# escaping to greece



## paulus (Jun 27, 2009)

me and the wife were thinking of escaping the rat race and moving to greece to run a cafe/bar.We were looking at a couple of bars in elounda but we have a 4 yr old and a 3 yr old so schools are a must.Is it easy to own a bar out there or not and would you get custom in winter or could you make enough through the summer not to open in winter.


----------



## scoobie (May 25, 2009)

paulus said:


> me and the wife were thinking of escaping the rat race and moving to greece to run a cafe/bar.We were looking at a couple of bars in elounda but we have a 4 yr old and a 3 yr old so schools are a must.Is it easy to own a bar out there or not and would you get custom in winter or could you make enough through the summer not to open in winter.

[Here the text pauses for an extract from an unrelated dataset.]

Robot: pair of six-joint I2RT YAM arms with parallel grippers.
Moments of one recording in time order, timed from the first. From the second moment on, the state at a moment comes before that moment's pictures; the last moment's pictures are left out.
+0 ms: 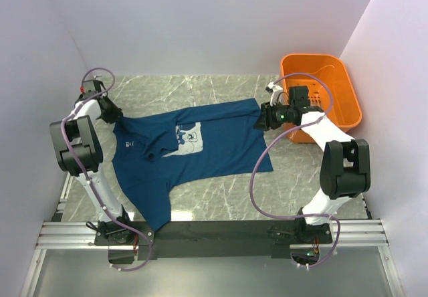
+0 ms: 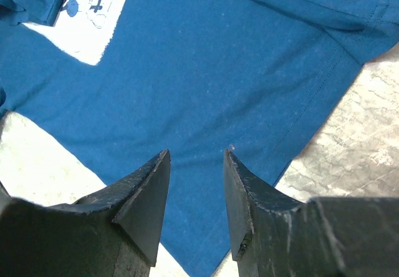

I know ELounda well and spent a few years there. You need to check what English run bars are already still opening in the winter. There were two and to be honest one has been open years. There are not really enough Brits to go around a few bars in the winter months, and without work not enough money to spend in them. If you can open a bar with cheap drinks for the Brits then you will be ok but some of the people have been living there years and there is a rule of loyalty so you need to be aware of that. If the bar you are looking to buy is already run by Brits then you should be ok. Also be aware it is a very quiet year this year in Elounda , the big hotels are not full and have not been all summer. Make sure you take that into consideration when putting in an offer to buy the bar. I would suggest a winter visit there via Athens to get a feel for how things are. When i was there most people go between friends or families houses in the winter rather than out to bars very often. Working 7 day weeks for all the summer often leaves people not wanting to open in the winter anyway. Or just open once a week as one of the places does. There are already the local traditional Greek bars open which are popular with all. 
There will be no problem for schools there and there is a music school and private english/greek lesson school. 
Finally, a couple of the established music bars have arrangements with the tour companies so it would be worth asking around now to find out which bars do and which tour operators and see if you can come to some arrangement with other ones for maybe the "welcome meeting". You give a free drink, something like juice for the kids and a shot for the parents and water or coffee, but it is a good way to advertise and get business through the door. 
Good luck


----------